Il tatuaggio non è stato, fino a oggi, oggetto di indagine filosofica. In quei segni indelebili sulla pelle, nati in contesti marginali e spesso polemici nei confronti dell’ordine sociale, i filosofi – fatti salvi alcuni sporadici cenni che hanno intercettato il tattoo per lo più all’interno di considerazioni estetiche – non hanno visto un’istanza di interesse generale. Così, mentre incuriosiva l’antropologia e la sociologia, il tatuaggio lasciava indifferente la filosofia. Incapace di scorgervi una lente privilegiata per indagare l’identità, il senso di appartenenza, e – soprattutto – la dialettica tra individuo e comunità.La scommessa che ci propone Federico Vercellone è proprio questa: utilizzare l’enorme diffusione del tatuaggio per interrogare alcune macroscopiche specificità del tempo presente. E anzitutto il fondamentale equivoco che, secondo l’autore, proprio tale diffusione racconta: quello tra autenticità e verità.
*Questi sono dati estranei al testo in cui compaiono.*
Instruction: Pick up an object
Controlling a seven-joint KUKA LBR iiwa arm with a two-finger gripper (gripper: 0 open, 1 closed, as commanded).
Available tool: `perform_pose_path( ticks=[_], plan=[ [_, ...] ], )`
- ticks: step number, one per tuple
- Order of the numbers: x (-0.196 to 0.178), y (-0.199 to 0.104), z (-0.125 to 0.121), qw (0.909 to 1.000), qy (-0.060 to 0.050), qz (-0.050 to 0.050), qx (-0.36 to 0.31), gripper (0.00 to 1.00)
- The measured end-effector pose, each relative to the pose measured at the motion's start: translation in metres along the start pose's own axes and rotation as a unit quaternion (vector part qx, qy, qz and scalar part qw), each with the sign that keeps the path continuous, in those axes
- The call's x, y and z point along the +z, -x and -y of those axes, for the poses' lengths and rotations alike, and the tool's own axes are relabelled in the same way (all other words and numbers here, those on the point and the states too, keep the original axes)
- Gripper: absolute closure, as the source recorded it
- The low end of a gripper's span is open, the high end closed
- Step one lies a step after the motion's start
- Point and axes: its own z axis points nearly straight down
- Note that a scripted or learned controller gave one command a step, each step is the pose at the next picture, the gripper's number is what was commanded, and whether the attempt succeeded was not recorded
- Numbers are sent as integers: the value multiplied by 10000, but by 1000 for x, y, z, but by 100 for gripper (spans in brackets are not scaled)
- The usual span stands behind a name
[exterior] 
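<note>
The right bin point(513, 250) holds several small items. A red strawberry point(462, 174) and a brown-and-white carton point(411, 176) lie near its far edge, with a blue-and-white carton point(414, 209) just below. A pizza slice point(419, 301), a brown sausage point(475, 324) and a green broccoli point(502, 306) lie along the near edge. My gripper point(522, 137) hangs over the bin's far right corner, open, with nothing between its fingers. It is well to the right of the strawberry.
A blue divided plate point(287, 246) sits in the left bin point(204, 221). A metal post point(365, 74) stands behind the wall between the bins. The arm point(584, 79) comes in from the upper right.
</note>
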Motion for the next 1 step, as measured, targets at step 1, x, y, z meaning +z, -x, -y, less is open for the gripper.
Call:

Quest’ultima è per definizione universale: è impersonale e condivisa, e spesso richiede compromessi e negoziazioni. L’autenticità, invece, è espressione personale: affermazione unica, inconfondibile (e soggettiva per eccellenza) di un ipotetico «vero sé». Attraverso simboli innestati sul corpo, allora, la soggettività diviene, per ciascuno, verità: e anzi la propria verità, incarnata.Il tatuaggio, insomma, testimonia di uno slittamento cruciale. Persa l’ambizione democratica e universalista (espressa tra le altre cose dall’ideale classico del corpo nudo, in cui ciascun individuo può idealmente riconoscersi), la cultura occidentale si rivolge alla nostalgia verso le radici: comunità circoscritte, affini, suscettibili di accogliere le nostre specifiche unicità. Gruppi «autentici», forse. Ma anche polarizzati, arroccati, privi di criteri condivisi per leggere il mondo. Comprendere questo slittamento è fondamentale. Per cogliere non soltanto i bisogni delle soggettività, ma anche la proliferazione di fenomeni collettivi – come i populismi, le fake news, il complottismo – i cui effetti già sentiamo sulla nostra pelle.